** REQUIRED ACTION **
Look through the listing below and work out how many of its lines hold the word "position". Give only the number.

- Opening Delimiter -

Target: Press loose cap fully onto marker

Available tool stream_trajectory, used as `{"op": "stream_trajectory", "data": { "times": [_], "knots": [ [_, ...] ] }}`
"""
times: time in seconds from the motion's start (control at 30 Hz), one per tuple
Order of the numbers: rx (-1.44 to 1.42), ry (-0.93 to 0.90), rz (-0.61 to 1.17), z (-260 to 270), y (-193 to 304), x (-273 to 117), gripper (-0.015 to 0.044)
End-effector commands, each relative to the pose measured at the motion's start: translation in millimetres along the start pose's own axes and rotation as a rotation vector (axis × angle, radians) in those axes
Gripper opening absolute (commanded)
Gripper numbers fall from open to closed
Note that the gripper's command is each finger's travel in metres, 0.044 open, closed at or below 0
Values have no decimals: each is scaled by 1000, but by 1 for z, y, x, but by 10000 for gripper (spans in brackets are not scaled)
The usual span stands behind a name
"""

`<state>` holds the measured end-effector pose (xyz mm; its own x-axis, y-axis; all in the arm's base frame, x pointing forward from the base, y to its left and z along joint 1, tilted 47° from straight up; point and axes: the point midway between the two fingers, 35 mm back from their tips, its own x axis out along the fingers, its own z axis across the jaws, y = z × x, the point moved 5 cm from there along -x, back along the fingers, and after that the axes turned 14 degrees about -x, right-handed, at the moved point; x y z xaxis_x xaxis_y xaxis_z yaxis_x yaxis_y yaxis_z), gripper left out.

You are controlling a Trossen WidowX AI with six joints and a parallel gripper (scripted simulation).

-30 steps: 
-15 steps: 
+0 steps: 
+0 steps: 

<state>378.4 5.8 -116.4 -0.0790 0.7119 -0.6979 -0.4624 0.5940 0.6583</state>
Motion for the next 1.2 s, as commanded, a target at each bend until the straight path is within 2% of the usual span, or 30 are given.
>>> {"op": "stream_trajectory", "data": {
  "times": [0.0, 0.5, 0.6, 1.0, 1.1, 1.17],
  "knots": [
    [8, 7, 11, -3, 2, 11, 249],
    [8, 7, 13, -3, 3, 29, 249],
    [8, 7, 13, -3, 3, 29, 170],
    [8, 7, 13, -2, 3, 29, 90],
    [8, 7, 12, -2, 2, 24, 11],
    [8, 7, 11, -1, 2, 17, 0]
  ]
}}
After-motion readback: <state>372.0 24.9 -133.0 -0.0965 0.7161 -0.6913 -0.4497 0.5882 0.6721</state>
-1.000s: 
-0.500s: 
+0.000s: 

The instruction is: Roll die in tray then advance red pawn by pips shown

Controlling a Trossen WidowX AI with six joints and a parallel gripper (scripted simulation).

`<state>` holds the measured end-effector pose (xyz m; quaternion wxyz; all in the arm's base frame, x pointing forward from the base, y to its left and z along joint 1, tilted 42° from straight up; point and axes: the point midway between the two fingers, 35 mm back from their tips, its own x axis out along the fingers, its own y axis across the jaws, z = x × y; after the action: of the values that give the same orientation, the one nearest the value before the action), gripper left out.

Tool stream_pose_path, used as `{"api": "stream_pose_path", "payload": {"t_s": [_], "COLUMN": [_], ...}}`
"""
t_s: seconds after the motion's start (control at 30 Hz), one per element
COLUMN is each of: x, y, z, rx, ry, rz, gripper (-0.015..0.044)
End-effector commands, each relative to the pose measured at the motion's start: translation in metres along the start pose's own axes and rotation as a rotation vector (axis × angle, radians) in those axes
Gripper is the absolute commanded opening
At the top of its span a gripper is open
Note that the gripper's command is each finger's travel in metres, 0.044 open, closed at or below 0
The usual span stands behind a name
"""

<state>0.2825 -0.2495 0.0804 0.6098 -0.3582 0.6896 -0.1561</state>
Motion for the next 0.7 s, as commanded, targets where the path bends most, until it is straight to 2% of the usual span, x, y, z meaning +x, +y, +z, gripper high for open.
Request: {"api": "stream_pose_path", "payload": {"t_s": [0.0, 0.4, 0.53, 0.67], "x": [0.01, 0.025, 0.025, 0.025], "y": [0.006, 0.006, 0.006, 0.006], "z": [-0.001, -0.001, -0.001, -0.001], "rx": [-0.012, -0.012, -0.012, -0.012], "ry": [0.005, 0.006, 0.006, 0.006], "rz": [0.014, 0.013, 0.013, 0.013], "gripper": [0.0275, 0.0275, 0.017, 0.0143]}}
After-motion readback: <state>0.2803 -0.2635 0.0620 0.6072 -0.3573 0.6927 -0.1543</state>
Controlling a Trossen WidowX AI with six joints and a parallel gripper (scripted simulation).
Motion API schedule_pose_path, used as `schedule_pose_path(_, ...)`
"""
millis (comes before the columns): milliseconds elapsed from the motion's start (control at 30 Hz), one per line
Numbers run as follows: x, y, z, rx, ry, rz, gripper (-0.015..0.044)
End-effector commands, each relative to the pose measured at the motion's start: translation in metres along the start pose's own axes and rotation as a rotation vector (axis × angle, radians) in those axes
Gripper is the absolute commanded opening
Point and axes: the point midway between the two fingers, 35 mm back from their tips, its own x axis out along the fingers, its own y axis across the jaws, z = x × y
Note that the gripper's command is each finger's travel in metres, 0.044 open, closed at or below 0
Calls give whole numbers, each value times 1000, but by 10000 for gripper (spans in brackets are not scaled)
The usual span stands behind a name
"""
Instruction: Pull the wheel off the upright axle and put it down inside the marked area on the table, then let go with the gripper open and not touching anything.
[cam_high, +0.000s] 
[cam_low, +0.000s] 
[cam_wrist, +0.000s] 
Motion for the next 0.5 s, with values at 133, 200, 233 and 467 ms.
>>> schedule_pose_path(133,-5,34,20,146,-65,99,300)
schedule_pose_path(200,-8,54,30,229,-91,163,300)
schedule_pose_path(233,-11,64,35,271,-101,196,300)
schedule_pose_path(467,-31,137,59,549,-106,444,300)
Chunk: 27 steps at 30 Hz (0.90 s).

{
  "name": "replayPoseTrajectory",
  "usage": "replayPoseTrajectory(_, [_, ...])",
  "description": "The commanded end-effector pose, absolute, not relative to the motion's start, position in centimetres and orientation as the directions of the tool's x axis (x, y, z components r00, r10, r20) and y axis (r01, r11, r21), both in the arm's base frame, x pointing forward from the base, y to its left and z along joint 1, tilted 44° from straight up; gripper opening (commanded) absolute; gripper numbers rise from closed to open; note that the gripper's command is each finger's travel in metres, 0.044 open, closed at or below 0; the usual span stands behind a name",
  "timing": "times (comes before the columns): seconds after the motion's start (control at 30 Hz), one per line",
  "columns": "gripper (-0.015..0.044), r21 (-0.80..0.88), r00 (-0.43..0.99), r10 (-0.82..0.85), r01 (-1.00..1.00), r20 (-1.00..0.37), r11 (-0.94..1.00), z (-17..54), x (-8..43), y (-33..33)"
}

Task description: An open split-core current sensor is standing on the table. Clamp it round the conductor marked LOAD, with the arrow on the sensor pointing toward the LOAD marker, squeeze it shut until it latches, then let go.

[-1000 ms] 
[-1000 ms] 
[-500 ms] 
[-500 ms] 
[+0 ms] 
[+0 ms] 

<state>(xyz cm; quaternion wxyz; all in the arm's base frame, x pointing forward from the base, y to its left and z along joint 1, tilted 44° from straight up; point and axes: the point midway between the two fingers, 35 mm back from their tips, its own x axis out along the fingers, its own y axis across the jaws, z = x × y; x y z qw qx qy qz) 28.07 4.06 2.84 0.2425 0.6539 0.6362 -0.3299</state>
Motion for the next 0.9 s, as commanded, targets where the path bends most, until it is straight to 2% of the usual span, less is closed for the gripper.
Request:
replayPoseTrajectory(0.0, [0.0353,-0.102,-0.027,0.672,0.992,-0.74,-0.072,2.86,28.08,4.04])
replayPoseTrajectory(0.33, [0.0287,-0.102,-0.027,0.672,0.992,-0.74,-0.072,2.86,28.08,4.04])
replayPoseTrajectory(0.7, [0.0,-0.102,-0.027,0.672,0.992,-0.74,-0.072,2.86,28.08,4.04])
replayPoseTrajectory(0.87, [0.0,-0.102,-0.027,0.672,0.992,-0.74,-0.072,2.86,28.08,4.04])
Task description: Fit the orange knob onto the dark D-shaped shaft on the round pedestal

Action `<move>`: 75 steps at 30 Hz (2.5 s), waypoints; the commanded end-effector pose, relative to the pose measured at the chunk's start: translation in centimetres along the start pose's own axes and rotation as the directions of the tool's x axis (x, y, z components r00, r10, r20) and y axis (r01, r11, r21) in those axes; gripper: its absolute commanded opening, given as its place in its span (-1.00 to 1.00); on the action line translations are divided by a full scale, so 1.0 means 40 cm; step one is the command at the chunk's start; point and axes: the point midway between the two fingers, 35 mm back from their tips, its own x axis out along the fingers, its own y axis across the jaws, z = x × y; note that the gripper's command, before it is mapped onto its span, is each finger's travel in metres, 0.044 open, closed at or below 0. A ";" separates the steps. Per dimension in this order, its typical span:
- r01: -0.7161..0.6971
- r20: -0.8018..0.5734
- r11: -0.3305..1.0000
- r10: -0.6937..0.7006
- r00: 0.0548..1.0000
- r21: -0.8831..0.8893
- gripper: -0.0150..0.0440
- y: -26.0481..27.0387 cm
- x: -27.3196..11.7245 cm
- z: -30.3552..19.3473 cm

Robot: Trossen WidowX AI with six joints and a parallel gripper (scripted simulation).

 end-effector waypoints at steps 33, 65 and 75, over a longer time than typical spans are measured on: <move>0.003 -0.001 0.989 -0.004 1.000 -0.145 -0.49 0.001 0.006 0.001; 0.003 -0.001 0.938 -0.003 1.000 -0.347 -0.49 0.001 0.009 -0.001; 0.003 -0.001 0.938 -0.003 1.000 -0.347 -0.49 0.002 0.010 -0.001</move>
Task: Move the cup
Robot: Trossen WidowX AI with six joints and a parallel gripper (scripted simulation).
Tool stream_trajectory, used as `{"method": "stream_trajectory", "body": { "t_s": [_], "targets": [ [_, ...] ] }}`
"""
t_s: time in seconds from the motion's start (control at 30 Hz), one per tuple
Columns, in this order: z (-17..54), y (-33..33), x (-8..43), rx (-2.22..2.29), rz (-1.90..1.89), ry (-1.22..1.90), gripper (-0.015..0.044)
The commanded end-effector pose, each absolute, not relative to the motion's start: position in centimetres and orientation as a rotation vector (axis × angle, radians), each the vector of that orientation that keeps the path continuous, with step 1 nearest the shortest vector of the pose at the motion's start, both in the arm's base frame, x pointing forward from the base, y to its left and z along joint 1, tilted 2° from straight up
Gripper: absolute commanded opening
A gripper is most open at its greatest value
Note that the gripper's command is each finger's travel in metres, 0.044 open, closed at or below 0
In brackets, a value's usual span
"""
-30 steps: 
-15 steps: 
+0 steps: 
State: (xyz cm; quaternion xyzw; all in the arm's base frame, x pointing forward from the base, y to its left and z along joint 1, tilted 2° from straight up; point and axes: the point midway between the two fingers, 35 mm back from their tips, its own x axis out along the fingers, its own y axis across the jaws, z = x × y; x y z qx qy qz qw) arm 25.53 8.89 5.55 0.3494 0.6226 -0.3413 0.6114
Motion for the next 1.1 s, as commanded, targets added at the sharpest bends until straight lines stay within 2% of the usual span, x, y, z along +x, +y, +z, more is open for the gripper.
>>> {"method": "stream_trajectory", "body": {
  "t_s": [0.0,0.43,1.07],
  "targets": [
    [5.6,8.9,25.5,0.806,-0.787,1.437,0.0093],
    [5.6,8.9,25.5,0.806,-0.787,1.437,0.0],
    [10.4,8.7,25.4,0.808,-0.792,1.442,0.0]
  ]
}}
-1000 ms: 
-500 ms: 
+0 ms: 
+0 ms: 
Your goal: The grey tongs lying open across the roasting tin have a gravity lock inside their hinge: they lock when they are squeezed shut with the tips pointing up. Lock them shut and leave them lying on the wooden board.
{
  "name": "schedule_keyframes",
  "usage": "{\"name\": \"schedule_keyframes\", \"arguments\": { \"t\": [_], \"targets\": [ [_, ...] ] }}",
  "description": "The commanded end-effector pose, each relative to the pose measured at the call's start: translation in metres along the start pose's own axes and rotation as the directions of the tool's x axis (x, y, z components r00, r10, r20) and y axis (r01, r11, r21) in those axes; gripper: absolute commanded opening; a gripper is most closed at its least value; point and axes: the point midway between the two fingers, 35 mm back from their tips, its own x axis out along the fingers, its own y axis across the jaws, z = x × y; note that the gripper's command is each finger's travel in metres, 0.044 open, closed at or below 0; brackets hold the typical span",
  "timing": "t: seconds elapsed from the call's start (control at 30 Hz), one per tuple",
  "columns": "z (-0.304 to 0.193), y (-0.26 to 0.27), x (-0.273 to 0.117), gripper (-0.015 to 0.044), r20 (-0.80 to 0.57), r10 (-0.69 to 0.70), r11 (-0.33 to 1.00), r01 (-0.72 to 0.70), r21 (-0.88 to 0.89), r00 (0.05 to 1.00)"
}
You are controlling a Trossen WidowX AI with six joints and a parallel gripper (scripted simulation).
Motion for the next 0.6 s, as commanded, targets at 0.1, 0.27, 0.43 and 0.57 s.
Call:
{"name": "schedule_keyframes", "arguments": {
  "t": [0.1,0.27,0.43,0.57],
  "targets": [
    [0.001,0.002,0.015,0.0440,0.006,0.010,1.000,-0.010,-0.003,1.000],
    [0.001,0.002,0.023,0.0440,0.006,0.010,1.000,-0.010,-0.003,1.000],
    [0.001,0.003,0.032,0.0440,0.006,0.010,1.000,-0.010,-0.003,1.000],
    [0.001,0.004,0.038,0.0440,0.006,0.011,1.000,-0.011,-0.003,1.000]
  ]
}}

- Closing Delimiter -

** WRITTEN RESPONSE **
2